● Task item:
Each line in the entries below that contains the word "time" counts once. Report how many there are and nothing more.
##############################
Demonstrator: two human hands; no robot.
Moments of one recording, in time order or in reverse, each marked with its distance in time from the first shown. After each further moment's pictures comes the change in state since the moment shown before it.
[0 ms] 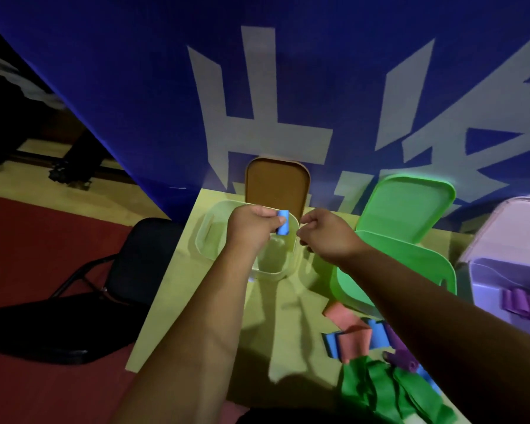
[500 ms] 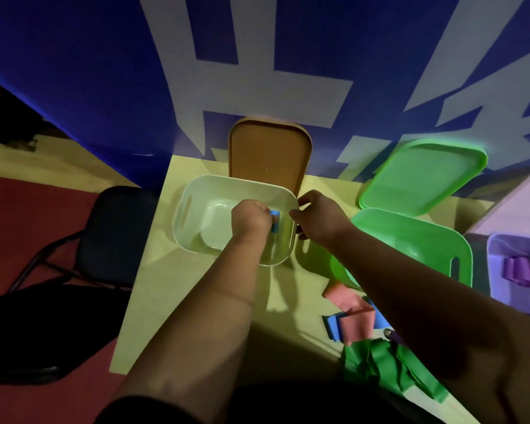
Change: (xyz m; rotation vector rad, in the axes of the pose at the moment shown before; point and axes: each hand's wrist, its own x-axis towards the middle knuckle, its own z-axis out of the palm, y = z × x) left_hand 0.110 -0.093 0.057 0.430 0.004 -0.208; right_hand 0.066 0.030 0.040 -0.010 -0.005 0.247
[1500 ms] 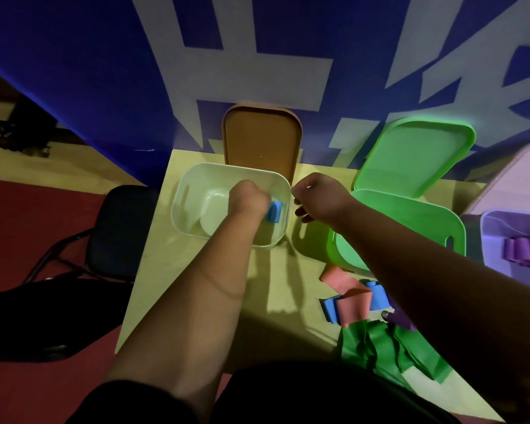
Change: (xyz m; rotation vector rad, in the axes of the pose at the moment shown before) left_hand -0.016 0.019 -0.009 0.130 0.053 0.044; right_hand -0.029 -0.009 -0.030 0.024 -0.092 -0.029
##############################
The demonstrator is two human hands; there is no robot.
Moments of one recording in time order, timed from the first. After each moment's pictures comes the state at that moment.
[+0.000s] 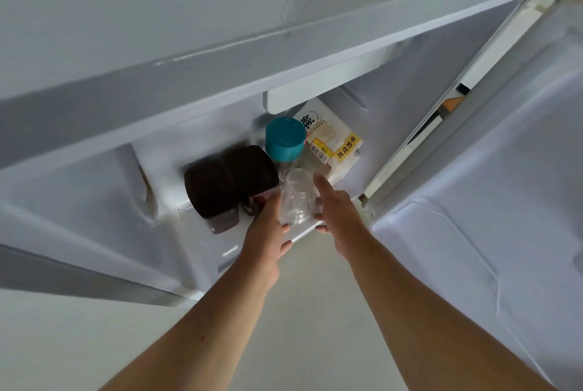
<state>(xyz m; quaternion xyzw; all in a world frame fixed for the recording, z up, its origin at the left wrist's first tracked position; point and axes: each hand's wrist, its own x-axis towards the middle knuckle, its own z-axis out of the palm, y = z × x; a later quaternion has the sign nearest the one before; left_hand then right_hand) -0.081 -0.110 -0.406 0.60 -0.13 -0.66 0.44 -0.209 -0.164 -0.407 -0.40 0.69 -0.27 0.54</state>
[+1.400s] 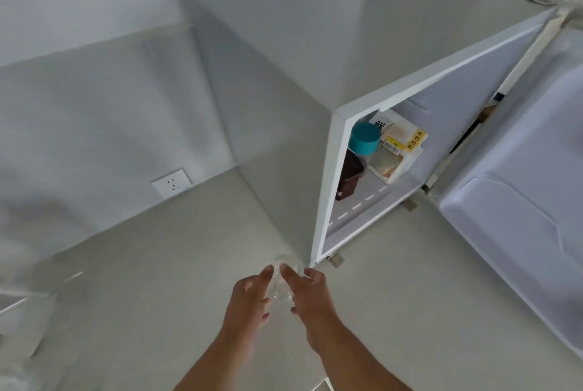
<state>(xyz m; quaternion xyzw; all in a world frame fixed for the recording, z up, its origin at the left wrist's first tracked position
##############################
● Answer space:
2